2) How the Python interpreter executes the py file (Python test.py)

First stage: The Python interpreter starts, which is equivalent to launching a text editor

Second stage: The Python interpreter is equivalent to a text editor to open the test.py file and read the contents of the test.py file into memory from the hard disk

Phase three: The Python interpreter interprets the code that executes the test.py that was just loaded into memory

  

Add:

Therefore, in writing code, in order not to appear garbled, recommended to use UTF-8, will add #-*-Coding:utf-8-*-

That

#!/usr/bin/env python#-*-coding:utf-8-*-  print "Hello, World"

The Python interpreter reads the second line of the test.py, #-*-Coding:utf-8-*-, to decide what encoding format to read into memory, and this line is to set the Python interpreter encoding of the software using the encoding format.

If you do not specify the header information #-*-coding:utf-8-*-in the Python file, use the default Python2 in default Ascii,python3 in the default use Utf-8

Summarize:

1) The Python interpreter interprets the contents of the executable file, so the Python interpreter has the ability to read the Py file, as is the case with a text editor

2) Unlike a text editor, the Python interpreter can read not only the contents of the file, but also the contents of the file.

Some of the differences between 5.python2 and Python3

1) default use in Python2 in Ascii,python3 utf-8

2) Python2, STR is the encoded result bytes,str=bytes, so s can only decode.

3) The string in Python3 and the U ' string ' in Python2 are Unicode and can only be encode, so printing is not garbled anyway, because it can be understood to print from memory to memory, memory---memory, Unicode->unicode

4) Python3, STR is Unicode, when the program executes, without adding u,str will also be in Unicode form to save the new memory space, STR can be directly encode into any encoding format, S.encode (' Utf-8 '), S.encode (' GBK ')

#unicode (str)-----encode---->utf-8 (bytes) #utf -8 (bytes)-----decode---->unicode

5) The Windows Terminal encoding for Gbk,linux is UTF-8.

"Python3 character encoding"

Contact Us

The content source of this page is from Internet, which doesn't represent Alibaba Cloud's opinion; products and services mentioned on that page don't have any relationship with Alibaba Cloud.
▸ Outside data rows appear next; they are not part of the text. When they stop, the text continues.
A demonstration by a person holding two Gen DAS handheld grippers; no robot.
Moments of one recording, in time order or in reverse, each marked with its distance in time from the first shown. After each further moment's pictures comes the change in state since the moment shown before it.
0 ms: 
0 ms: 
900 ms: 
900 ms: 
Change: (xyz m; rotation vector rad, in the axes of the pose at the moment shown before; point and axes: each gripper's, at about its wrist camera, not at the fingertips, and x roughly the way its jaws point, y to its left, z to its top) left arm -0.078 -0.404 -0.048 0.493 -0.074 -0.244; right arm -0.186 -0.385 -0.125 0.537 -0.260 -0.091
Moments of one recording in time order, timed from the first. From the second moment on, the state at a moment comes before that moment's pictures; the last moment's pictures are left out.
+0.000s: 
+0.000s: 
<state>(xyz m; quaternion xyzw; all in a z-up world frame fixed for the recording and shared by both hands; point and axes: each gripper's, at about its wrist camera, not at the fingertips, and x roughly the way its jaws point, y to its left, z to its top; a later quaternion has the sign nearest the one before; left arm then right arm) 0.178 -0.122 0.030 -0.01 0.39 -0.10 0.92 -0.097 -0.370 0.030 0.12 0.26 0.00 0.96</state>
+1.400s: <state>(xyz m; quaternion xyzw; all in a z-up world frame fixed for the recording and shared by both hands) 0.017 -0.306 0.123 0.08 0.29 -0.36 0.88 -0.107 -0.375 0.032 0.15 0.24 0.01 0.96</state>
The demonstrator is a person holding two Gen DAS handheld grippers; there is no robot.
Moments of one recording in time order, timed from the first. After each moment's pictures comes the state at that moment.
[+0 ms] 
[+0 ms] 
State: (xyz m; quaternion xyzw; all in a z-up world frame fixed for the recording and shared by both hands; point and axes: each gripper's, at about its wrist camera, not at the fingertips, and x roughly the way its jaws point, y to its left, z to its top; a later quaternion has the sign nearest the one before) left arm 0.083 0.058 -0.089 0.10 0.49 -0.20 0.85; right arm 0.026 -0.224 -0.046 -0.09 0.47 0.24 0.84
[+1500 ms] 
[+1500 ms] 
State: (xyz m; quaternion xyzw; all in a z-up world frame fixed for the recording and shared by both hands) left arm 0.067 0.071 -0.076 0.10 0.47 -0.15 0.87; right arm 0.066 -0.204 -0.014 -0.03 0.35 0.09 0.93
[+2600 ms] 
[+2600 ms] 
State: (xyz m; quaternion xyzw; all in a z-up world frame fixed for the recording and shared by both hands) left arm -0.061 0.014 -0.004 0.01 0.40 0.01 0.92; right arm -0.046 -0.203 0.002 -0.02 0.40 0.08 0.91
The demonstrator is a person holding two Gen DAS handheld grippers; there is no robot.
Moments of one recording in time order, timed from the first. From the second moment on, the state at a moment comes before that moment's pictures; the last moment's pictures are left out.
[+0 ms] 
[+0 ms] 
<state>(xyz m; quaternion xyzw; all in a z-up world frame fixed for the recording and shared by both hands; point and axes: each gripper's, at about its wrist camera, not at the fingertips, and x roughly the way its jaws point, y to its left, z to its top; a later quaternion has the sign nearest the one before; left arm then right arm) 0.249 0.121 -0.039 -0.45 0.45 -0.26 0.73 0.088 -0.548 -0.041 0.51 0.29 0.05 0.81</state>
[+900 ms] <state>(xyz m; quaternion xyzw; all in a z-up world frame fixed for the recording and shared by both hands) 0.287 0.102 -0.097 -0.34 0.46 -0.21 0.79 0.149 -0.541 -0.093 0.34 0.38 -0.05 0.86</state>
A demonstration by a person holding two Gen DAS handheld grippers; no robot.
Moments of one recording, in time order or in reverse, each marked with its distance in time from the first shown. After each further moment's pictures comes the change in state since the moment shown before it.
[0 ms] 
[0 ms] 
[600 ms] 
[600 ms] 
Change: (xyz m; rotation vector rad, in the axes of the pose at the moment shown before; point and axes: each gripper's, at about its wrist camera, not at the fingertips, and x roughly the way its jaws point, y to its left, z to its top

If the content of the page makes you feel confusing, please write us an email, we will handle the problem within 5 days after receiving your email.

If you find any instances of plagiarism from the community, please send an email to: info-contact@alibabacloud.com and provide relevant evidence. A staff member will contact you within 5 working days.

A Free Trial That Lets You Build Big!

Start building with 50+ products and up to 12 months usage for Elastic Compute Service

  • Sales Support

    1 on 1 presale consultation

  • After-Sales Support

    24/7 Technical Support 6 Free Tickets per Quarter Faster Response

  • Alibaba Cloud offers highly flexible support services tailored to meet your exact needs.